What the task requires:
Each line from the one containing "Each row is" through the last line of the entries below is to be transcribed exactly. Nothing else belongs in the reply.

Exercise input:

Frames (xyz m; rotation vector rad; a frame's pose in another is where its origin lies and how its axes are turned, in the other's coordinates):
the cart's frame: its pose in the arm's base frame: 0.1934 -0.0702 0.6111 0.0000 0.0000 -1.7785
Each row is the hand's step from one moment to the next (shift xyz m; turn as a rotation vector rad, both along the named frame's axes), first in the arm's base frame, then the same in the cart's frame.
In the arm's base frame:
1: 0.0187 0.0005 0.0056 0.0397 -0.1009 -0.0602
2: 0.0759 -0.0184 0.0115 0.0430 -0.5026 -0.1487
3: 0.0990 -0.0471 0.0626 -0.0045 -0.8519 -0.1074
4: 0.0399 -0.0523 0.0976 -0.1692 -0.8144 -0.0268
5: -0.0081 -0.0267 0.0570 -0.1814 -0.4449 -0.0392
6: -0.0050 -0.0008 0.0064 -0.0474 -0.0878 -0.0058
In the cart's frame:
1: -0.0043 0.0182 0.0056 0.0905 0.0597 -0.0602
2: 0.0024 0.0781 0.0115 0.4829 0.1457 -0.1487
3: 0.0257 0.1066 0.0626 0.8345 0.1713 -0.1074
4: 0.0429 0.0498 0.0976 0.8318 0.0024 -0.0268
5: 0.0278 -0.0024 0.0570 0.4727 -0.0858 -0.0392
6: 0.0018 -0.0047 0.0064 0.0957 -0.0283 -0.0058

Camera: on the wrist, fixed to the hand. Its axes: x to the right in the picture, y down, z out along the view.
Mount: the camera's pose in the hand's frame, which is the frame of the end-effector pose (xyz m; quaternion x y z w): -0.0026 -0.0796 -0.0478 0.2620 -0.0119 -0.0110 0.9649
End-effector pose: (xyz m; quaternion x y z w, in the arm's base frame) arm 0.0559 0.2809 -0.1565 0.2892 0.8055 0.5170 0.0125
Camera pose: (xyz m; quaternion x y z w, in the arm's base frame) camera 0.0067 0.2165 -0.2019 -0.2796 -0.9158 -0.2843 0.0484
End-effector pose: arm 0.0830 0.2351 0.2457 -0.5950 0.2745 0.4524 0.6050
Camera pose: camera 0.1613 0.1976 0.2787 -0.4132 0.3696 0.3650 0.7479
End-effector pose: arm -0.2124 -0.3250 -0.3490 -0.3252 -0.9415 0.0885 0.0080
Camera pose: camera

Solution to the exercise:
Each row is the hand's step from one moment to the next (shift xyz m; turn as a rotation vector rad, both along the named frame's axes), first in the arm's base frame, then the same in the cart's frame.
In the arm's base frame:
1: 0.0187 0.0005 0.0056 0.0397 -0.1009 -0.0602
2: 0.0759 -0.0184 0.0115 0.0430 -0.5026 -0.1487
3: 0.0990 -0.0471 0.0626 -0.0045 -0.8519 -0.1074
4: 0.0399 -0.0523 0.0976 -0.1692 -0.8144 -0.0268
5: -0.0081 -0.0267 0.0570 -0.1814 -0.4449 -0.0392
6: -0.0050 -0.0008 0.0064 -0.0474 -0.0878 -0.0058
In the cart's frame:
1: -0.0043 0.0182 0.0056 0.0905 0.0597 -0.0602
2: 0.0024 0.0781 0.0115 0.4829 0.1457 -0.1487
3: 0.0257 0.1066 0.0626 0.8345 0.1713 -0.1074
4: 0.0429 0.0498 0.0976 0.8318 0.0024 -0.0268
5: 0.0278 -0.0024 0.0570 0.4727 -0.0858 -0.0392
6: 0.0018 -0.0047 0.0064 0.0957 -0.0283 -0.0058

Camera: on the wrist, fixed to the hand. Its axes: x to the right in the picture, y down, z out along the view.
Mount: the camera's pose in the hand's frame, which is the frame of the end-effector pose (xyz m; quaternion x y z w): -0.0026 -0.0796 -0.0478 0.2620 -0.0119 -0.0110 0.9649
End-effector pose: (xyz m; quaternion x y z w, in the arm's base frame) arm 0.0559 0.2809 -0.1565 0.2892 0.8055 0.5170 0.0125
Camera pose: (xyz m; quaternion x y z w, in the arm's base frame) camera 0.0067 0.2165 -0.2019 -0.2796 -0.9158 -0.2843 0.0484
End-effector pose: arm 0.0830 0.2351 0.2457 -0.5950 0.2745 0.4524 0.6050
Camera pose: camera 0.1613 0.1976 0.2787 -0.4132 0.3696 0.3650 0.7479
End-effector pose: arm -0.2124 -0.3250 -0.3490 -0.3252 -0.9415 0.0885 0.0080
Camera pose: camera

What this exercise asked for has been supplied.